| Goal of the exercise |
Please give the data again in full, precisely as it is written.

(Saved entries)
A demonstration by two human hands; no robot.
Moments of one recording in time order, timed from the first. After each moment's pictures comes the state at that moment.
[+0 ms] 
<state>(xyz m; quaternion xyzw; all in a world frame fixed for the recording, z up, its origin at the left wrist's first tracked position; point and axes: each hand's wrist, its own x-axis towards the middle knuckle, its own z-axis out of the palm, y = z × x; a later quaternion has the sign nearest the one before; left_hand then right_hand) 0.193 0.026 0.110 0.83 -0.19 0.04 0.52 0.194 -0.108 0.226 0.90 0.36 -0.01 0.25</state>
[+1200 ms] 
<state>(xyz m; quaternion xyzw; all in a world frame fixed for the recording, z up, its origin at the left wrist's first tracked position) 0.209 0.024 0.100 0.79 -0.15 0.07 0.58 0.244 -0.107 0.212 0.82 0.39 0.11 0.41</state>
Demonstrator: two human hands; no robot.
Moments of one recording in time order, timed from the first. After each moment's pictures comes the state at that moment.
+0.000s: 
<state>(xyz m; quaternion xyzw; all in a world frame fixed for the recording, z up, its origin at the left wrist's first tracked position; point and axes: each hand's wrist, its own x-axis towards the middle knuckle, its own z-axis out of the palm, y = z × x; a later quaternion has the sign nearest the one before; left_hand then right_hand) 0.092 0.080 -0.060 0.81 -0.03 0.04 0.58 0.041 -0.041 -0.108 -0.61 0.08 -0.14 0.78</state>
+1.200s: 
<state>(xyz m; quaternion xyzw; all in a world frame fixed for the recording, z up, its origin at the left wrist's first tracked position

| Completed exercise |
A demonstration by two human hands; no robot.
Moments of one recording in time order, timed from the first. After each moment's pictures comes the state at that moment.
[+0 ms] 
<state>(xyz m; quaternion xyzw; all in a world frame fixed for the recording, z up, its origin at the left wrist's first tracked position; point and axes: each hand's wrist, its own x-axis towards the middle knuckle, its own z-axis out of the palm, y = z × x; a later quaternion has the sign nearest the one before; left_hand then right_hand) 0.193 0.026 0.110 0.83 -0.19 0.04 0.52 0.194 -0.108 0.226 0.90 0.36 -0.01 0.25</state>
[+1200 ms] 
<state>(xyz m; quaternion xyzw; all in a world frame fixed for the recording, z up, its origin at the left wrist's first tracked position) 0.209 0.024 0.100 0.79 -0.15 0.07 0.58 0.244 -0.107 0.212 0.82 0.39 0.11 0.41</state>
Demonstrator: two human hands; no robot.
Moments of one recording in time order, timed from the first. After each moment's pictures comes the state at that moment.
+0.000s: 
<state>(xyz m; quaternion xyzw; all in a world frame fixed for the recording, z up, its origin at the left wrist's first tracked position; point and axes: each hand's wrist, its own x-axis towards the middle knuckle, its own z-axis out of the palm, y = z × x; a later quaternion has the sign nearest the one before; left_hand then right_hand) 0.092 0.080 -0.060 0.81 -0.03 0.04 0.58 0.041 -0.041 -0.108 -0.61 0.08 -0.14 0.78</state>
+1.200s: 
<state>(xyz m; quaternion xyzw; all in a world frame fixed for the recording, z up, its origin at the left wrist's first tracked position

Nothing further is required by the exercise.